After that large (yet important) tangent, let's move onto another preprocessor directive! Define is probably the second most popular preprocessor directive. In its most basic form, it provides replacement for a certain identifiers. Some constants are defined using #define, and these are usually identified using uppercase characters - take for example the following:

#define PI 3.14159

The above would define the constant 'PI' as 3.14159, and so whenever 'PI' is written elsewhere in the code, this would relate to 3.14159. In case this didn't make it obvious, the format for #define is always: #define identifier replacement.

You can also create basic macros using #define. You can give a "function call"-esque format for the identifier, and then you can use the 'variables' that you specified in the identifier to do some special calculations. The most common of these is using ternary operators. To learn more about ternary operators, I'd suggest Google, however the basic format is usually along the lines of: condition?return_if_condition_is_true:return_if_condition_is_false. As such, a simple macro which finds the biggest of two numbers (let's call it "get_max") could be written as follows:

#define getmax(a,b) a>b?a:b

This function-style macro could then be used anywhere in the program to quickly and easily find the largest of two values.

Macros and "constant" definitions last from whenever they were defined, until wherever they're undefined. Usually they just run on to the end of the code, however the #undef directive can be used to undefined values and macros at will - for example: #undef PI.

Conditionals

You can create if-statement type functionality that's interpreted by the preprocessor! This type of functionality is very simple and should be familiar to you from the basic if-statement functionality. So simple in fact, that I'm just going to list you the basic directives for conditionals:

#ifdef - If the value specified is defined
#ifndef - If the value specified is not defined
#if - If the specified condition is true
#elsif - Else, if the specified condition is true
#else - Else
#endif - Ends the current 'if' (or 'if' block)

The implementation should be fairly obvious, but just in-case you're having difficulty, it's probably worth me providing some examples. Let's say we #defineed a value further up in our document for the size of an important array, we might do some basic preprocessor logic like the following:

#ifdef ARRAY_SIZE
	#if ARRAY_SIZE>1000
		#undef ARRAY_SIZE
	#endif
#endif

In the above example we're simply un-defining "ARRAY_SIZE" if it's bigger than 1000, perhaps because we decided that the application would be too slow with a size greater than 1000 or for some other reason.

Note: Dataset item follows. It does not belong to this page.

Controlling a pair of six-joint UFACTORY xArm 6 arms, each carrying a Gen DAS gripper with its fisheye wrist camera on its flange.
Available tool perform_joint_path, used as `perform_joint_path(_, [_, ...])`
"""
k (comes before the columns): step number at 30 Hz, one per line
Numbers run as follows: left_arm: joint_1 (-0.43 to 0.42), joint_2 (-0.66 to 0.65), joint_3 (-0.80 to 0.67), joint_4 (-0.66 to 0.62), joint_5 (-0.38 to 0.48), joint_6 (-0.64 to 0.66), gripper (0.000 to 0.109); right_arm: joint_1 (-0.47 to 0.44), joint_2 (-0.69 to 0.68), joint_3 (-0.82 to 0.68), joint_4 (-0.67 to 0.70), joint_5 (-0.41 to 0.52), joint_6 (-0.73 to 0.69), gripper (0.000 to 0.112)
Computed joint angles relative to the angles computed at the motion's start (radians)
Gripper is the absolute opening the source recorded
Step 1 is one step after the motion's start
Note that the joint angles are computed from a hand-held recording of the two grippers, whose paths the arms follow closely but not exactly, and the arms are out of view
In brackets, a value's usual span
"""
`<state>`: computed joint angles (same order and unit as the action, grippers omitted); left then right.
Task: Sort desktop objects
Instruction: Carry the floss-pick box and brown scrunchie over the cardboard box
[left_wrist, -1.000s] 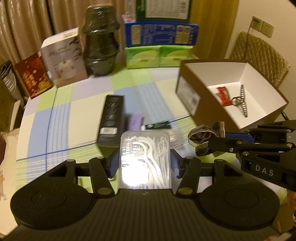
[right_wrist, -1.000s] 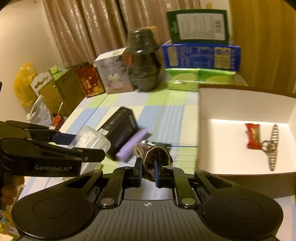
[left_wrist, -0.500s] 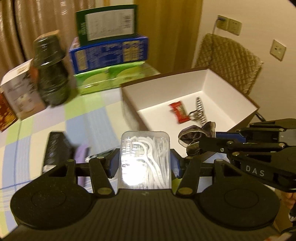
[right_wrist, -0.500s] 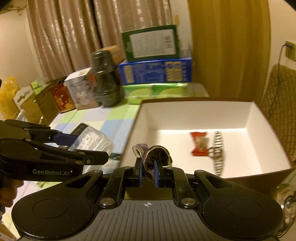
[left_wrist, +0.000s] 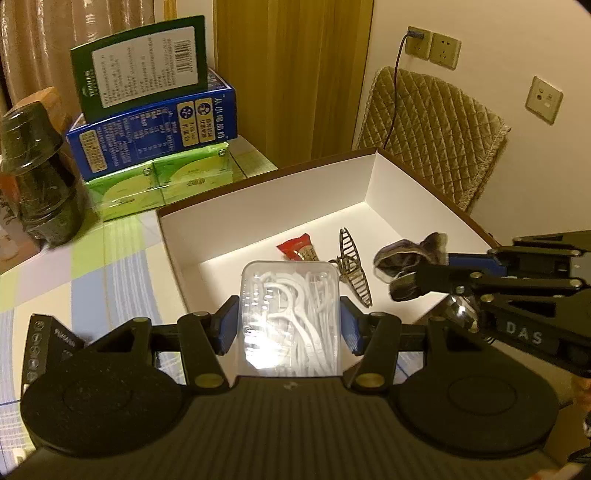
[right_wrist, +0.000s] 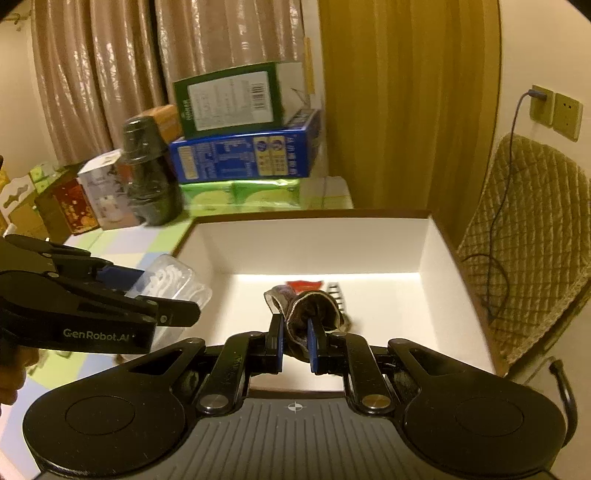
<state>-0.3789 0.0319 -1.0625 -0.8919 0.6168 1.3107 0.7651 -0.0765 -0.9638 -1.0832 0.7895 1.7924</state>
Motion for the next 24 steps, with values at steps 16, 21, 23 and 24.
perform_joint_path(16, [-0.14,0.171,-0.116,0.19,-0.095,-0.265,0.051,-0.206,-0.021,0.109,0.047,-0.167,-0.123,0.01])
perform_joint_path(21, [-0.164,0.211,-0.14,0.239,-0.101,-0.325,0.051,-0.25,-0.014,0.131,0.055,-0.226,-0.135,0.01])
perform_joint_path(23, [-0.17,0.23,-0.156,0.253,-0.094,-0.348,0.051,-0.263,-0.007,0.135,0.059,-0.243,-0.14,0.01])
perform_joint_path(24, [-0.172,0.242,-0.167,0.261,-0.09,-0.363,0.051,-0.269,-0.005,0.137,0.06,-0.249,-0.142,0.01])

This would create an error later in the program where ARRAY_SIZE was used, however is no longer defined, if it was originally as a value larger than 1000. There is however a better way to throw errors in some situations...

Error

'Error' is the final preprocessor that we're going to talk about in this tutorial, and it also happens to be one of the simplest. Usually combined with the condition directives, it simply throws an error with the text specified. So we might want some simple functionality like the following:

#if ARRAY_SIZE>1000
	#error ARRAY_SIZE is too large (> 1000).
#endif

Tying Things Off

With most of the important directives done and dusted (there are a few more which are important, but we don't need to worry about those right now), we can finish off this tutorial by just covering the five macro names which are defined at all times. These are useful in a number of different situations, and I suggest that you tie off this tutorial for yourself by combining some of the directives we've covered with the macros below, and just seeing what extra functionality you can add to some basic programs (I suggest especially experimenting with extra header and source files, these are very important in bigger projects!). The five preset macros are as follows:

__LINE__ - Integer of the current line of code being compiled.
__FILE__ - String of the file name being compiled.
__DATE__ - String of the date the compilation process began, in the format "MMM DD YYYY".
__TIME__ - String of the time the compilation process began, in the format "HH:MM:SS".
__cplusplus - Integer constant which all compilers should define.